Jazz Chisholm Jr.’s throwing issues at third base, a position the Yankees asked him to play to accommodate DJ LeMahieu at second base, continued in the second inning when he fielded a ground ball from Tyrone Taylor and threw the ball over the head of first baseman Cody Bellinger. Taylor received second base and scored moments later on Marte’s RBI single.

The Yankees committed their second error in the Mets’ four-run seventh inning when center fielder Trent Grisham ran in on Francisco Lindor’s single and the ball bounced off the heel of his glove. The error allowed a run to score from second base without a pitch, extending the Mets’ lead to three runs after the Yankees had cut their deficit, and allowed Lindor to advance to second base. Lindor later scored on Alonso’s second home run, a three-run shot off of left-hander Jayvien Dandridge in the pitcher’s major league debut.

We just have to play better. That’s what it’s about. It’s the fundamentals. Making a routine play, routine. It’s the little things. That’s what it’s about. But all good teams go through some bumps in the road.

Aaron Judge
This six-game losing streak has been very different from the Yankees’ first one. That difficult period, which consisted of losses to the Boston Red Sox and Los Angeles Angels, was driven by offensive problems. The Yankees scored six runs in the six games and only allowed 16. This time, run prevention is the problem; the Yankees have scored 34 runs and conceded 54 in four games against the Blue Jays in Toronto and two in Queens.

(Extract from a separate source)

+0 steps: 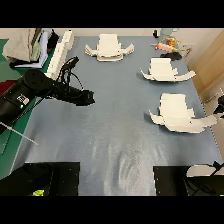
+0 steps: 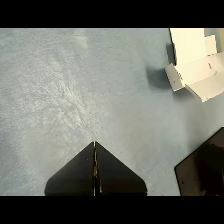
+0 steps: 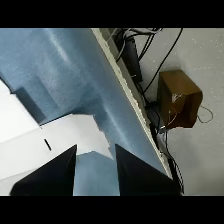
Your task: Fold the box.
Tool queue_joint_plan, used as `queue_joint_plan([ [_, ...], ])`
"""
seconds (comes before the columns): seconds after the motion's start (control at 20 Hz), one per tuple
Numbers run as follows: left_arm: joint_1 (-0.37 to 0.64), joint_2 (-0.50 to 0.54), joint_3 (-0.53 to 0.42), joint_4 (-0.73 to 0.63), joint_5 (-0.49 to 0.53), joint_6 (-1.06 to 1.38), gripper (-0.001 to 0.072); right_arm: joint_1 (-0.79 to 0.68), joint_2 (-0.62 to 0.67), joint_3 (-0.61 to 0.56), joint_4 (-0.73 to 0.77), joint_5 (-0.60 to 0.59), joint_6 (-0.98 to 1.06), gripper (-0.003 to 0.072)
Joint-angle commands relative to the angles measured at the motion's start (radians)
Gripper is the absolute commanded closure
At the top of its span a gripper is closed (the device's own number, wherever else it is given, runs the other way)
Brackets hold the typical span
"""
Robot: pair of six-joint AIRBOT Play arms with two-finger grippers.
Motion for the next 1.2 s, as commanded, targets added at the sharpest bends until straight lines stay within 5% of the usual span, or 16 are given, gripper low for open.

The offense is starting to hit, to put some runs on the scoreboard. The pitching, which has sustained us a lot this season, has really struggled this week. We haven’t caught the ball as well as I think we should.

Aaron Boone
So, look, when you live it and you’re going through it, it sucks, it hurts. But you have to be able to handle it. You have to be able to deal with it. You have to be able to weather the storm and get out of this and grow.